> [Assignment] Check each line of the data below for the word "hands", then extract the ones that have it.

> [Given material]
=== Begin Enclosure ===
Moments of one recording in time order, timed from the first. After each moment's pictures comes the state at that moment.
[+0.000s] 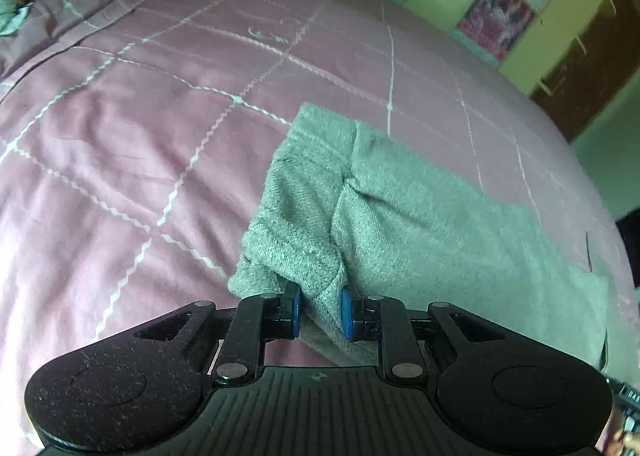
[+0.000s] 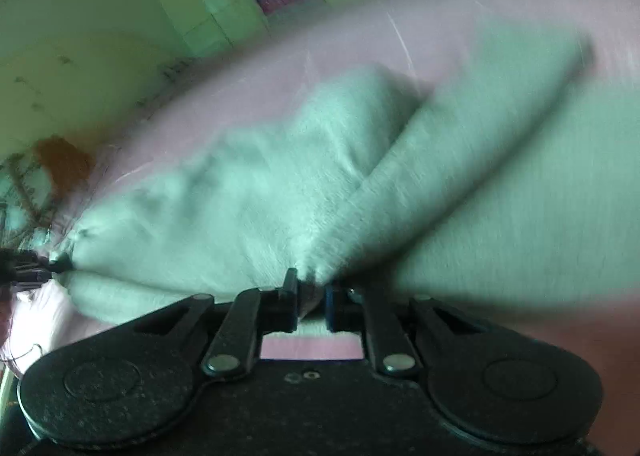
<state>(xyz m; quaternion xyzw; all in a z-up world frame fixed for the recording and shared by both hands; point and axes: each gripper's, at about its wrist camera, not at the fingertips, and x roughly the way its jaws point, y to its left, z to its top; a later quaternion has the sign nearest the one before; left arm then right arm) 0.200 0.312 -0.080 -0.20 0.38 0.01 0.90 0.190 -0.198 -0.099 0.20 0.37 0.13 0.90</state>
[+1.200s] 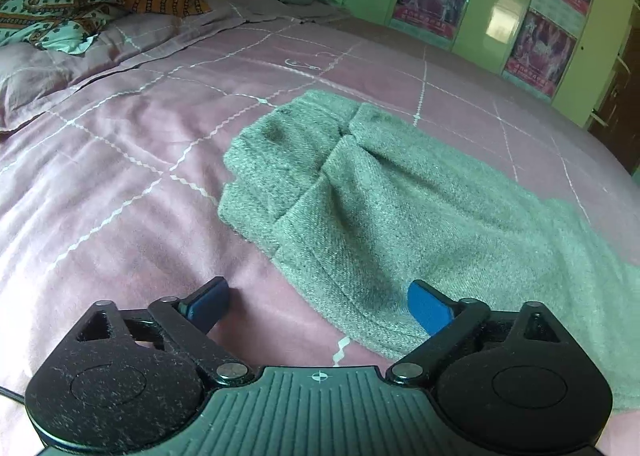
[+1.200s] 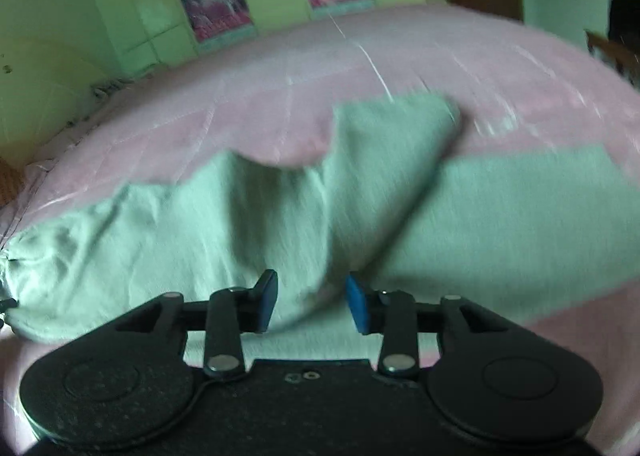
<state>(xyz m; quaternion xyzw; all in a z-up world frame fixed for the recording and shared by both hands) 0.156 0.233 -0.121 -0.14 0.35 0.13 0.92 0.177 -0.280 -0.059 0.10 0.35 0.02 0.93</state>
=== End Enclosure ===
> [Exercise response]
<state>(xyz m; quaternion xyzw; all in a z-up world frame fixed for the recording and shared by both hands; point and axes: each gripper's, at about its wrist camera, not at the fingertips, and x roughly the way its jaws point, y to its left, z to its top; a later quaternion has the sign nearest the one before; left arm then right arm) 0.200 0.312 -0.080 -0.20 0.38 0.01 0.90 0.190 -0.198 -0.099 0.20 0.37 0.13 0.90</state>
<state>(xyz m; quaternion xyzw; all in a z-up world frame fixed for the recording and shared by both hands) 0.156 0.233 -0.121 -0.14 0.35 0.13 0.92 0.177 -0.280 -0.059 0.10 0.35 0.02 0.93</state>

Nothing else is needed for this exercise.